▶ **Available data**:
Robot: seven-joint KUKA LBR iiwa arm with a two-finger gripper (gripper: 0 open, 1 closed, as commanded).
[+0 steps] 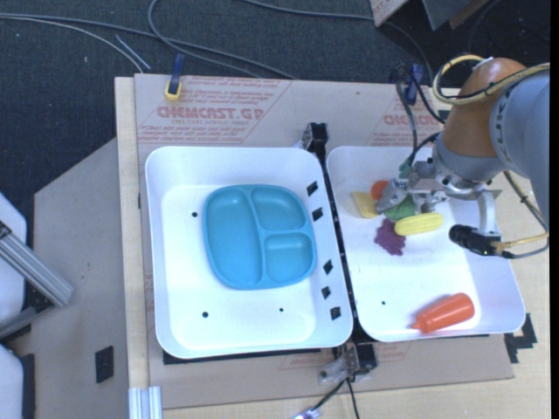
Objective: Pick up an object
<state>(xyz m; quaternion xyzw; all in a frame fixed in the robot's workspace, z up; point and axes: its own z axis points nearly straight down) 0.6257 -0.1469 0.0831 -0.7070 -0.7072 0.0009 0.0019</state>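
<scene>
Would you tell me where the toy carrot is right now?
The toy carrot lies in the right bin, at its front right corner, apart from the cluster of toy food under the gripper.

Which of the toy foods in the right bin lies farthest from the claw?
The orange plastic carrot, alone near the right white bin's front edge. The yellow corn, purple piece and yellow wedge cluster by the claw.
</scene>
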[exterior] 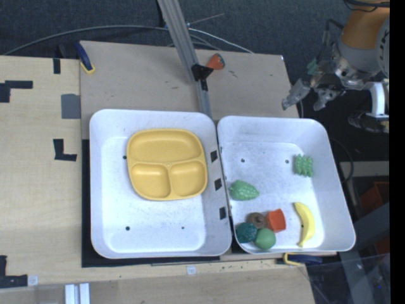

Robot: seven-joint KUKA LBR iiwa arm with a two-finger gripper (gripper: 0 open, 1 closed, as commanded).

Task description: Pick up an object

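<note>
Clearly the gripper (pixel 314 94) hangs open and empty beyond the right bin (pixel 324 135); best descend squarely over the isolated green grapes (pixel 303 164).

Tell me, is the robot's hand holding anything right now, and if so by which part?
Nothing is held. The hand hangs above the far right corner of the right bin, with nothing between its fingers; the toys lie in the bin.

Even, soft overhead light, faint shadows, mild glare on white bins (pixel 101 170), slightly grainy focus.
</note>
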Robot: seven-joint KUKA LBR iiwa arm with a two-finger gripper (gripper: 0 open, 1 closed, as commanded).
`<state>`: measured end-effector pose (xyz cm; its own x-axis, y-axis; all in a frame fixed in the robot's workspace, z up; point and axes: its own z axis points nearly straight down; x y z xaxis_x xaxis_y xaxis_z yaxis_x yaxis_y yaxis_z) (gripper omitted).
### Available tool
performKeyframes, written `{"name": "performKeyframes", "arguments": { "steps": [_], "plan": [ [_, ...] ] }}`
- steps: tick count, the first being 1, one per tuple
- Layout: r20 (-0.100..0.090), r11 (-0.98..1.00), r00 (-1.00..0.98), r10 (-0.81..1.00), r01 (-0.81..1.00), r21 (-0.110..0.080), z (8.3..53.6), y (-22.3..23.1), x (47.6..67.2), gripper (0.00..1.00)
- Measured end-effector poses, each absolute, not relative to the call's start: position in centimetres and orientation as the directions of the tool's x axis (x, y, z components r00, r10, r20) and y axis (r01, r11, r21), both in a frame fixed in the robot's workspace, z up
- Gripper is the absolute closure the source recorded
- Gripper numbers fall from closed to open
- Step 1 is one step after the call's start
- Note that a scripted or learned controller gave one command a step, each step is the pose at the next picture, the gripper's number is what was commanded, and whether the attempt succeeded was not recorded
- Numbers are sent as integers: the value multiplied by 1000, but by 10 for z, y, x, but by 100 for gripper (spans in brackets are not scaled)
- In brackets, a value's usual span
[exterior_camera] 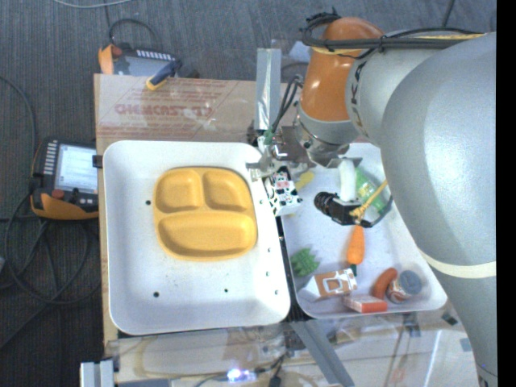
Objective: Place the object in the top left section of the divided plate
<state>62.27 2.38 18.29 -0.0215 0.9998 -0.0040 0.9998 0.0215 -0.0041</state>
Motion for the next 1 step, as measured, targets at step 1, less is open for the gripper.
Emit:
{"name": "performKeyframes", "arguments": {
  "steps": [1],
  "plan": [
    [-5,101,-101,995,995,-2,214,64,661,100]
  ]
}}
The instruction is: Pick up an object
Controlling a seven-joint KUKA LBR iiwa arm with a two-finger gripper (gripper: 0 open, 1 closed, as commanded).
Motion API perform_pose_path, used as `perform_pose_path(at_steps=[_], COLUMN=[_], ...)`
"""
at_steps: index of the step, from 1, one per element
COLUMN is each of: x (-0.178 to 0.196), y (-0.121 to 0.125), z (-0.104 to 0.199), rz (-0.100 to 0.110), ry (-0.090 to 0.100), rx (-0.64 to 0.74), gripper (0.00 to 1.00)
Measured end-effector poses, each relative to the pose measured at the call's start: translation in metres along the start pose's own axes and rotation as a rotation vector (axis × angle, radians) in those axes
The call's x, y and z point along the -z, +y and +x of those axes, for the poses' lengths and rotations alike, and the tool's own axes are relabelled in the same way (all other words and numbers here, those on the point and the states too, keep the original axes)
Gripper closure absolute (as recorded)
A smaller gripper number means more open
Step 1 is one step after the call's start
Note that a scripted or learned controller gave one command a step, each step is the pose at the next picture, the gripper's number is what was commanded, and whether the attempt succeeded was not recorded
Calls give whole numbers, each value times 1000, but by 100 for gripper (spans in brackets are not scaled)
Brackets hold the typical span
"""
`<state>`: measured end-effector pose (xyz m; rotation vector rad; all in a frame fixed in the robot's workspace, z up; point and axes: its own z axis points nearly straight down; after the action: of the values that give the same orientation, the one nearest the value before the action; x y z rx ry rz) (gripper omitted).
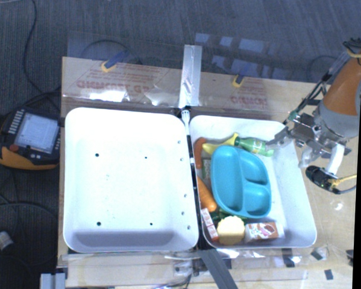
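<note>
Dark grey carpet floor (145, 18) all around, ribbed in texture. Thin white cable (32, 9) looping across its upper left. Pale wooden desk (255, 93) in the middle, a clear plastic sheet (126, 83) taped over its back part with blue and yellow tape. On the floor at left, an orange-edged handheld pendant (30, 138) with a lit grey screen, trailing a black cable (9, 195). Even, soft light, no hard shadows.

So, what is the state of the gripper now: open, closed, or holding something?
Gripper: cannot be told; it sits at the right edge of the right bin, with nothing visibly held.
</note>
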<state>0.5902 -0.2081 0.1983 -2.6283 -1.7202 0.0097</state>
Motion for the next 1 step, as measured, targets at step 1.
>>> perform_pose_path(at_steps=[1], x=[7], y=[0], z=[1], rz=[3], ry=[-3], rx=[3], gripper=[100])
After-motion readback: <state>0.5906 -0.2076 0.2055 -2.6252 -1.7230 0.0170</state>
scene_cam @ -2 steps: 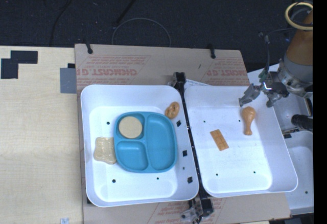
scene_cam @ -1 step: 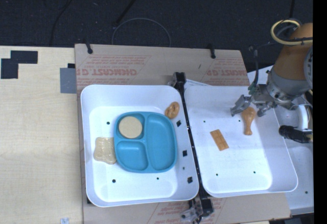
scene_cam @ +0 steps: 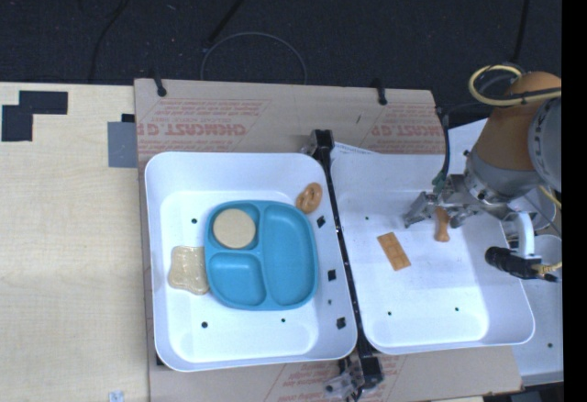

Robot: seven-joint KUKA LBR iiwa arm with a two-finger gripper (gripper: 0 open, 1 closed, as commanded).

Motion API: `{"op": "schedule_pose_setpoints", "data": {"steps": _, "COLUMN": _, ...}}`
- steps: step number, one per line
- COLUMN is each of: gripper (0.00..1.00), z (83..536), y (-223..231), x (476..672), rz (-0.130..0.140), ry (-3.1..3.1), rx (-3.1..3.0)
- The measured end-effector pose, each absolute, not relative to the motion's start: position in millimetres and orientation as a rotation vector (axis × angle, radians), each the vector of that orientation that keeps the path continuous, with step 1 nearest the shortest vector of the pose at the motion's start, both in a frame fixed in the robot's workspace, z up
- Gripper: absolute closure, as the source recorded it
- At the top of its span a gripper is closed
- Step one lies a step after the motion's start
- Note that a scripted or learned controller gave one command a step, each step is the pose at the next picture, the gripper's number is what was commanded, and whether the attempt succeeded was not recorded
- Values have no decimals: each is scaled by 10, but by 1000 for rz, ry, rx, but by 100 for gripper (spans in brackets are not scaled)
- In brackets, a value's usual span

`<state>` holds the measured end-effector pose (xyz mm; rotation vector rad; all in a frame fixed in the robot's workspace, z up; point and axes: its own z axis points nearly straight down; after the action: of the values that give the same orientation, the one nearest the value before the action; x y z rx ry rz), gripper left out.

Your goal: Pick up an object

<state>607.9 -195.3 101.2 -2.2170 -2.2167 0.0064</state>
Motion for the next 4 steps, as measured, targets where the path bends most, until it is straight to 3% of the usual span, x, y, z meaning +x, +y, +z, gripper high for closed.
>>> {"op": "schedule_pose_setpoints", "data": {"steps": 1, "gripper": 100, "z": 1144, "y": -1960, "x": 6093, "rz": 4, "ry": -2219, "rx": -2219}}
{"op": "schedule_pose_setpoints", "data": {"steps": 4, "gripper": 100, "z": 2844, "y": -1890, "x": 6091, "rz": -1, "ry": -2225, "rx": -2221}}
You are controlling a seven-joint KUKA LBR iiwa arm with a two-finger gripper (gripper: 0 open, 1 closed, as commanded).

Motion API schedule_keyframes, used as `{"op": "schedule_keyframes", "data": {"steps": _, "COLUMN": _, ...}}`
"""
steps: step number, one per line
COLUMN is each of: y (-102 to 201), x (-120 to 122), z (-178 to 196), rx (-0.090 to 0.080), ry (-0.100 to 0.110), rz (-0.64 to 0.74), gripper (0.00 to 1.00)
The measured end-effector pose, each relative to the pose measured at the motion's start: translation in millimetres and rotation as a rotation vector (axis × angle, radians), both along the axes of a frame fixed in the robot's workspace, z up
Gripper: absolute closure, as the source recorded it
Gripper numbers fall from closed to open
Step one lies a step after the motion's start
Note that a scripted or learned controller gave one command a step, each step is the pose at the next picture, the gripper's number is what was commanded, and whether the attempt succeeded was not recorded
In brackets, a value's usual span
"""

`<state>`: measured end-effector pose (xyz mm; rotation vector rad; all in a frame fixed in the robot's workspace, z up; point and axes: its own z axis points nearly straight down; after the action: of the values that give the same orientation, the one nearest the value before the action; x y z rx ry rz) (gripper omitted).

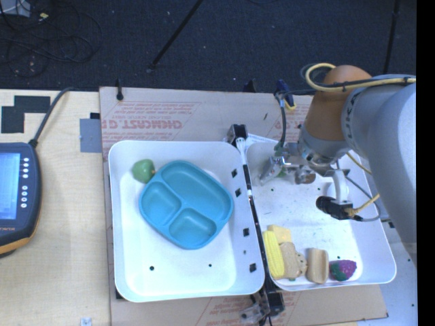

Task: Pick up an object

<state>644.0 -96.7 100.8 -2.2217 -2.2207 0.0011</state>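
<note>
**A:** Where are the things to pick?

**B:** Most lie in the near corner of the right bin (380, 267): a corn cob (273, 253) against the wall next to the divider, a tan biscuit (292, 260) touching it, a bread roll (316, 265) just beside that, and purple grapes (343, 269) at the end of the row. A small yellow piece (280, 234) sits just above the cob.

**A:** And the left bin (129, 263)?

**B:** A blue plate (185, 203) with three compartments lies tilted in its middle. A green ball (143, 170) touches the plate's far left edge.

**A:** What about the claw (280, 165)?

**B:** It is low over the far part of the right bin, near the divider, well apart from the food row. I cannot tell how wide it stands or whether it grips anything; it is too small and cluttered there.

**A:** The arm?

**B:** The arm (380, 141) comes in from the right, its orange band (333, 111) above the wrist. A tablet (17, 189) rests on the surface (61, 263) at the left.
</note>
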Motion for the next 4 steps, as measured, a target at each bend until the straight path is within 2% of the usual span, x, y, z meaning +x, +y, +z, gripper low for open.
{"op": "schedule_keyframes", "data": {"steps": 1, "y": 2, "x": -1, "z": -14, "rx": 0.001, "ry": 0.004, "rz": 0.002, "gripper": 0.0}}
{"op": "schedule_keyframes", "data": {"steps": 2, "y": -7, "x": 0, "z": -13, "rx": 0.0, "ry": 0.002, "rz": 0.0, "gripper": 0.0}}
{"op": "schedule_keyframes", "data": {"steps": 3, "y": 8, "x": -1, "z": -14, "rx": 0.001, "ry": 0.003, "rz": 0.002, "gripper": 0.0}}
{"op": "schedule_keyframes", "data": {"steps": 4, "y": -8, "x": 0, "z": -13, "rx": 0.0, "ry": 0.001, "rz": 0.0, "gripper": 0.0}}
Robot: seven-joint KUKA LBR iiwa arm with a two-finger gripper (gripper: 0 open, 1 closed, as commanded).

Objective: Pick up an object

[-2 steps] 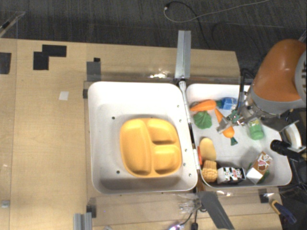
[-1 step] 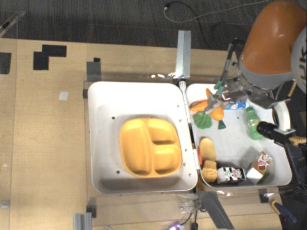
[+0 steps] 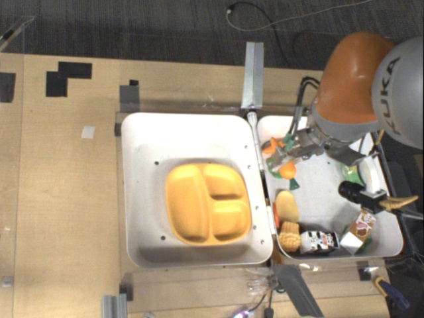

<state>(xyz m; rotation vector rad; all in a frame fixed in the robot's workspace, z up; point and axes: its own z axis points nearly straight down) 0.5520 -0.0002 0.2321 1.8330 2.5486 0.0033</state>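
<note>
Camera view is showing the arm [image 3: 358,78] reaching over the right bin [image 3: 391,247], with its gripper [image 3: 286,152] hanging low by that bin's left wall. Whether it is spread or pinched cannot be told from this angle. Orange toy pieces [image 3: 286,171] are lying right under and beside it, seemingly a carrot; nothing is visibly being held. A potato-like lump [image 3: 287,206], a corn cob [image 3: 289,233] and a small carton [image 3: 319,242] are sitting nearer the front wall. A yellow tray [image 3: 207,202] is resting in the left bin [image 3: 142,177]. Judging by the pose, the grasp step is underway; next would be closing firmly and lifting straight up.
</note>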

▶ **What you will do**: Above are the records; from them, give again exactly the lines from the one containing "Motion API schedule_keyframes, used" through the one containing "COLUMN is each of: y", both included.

▶ **Answer**:
Motion API schedule_keyframes, used as `{"op": "schedule_keyframes", "data": {"steps": _, "COLUMN": _, ...}}`
"""
steps: step number, one per line
COLUMN is each of: y (-102 to 201), x (-120 to 122), z (-178 to 196), rx (-0.090 to 0.080), ry (-0.100 to 0.110), rz (-0.64 to 0.74), gripper (0.00 to 1.00)

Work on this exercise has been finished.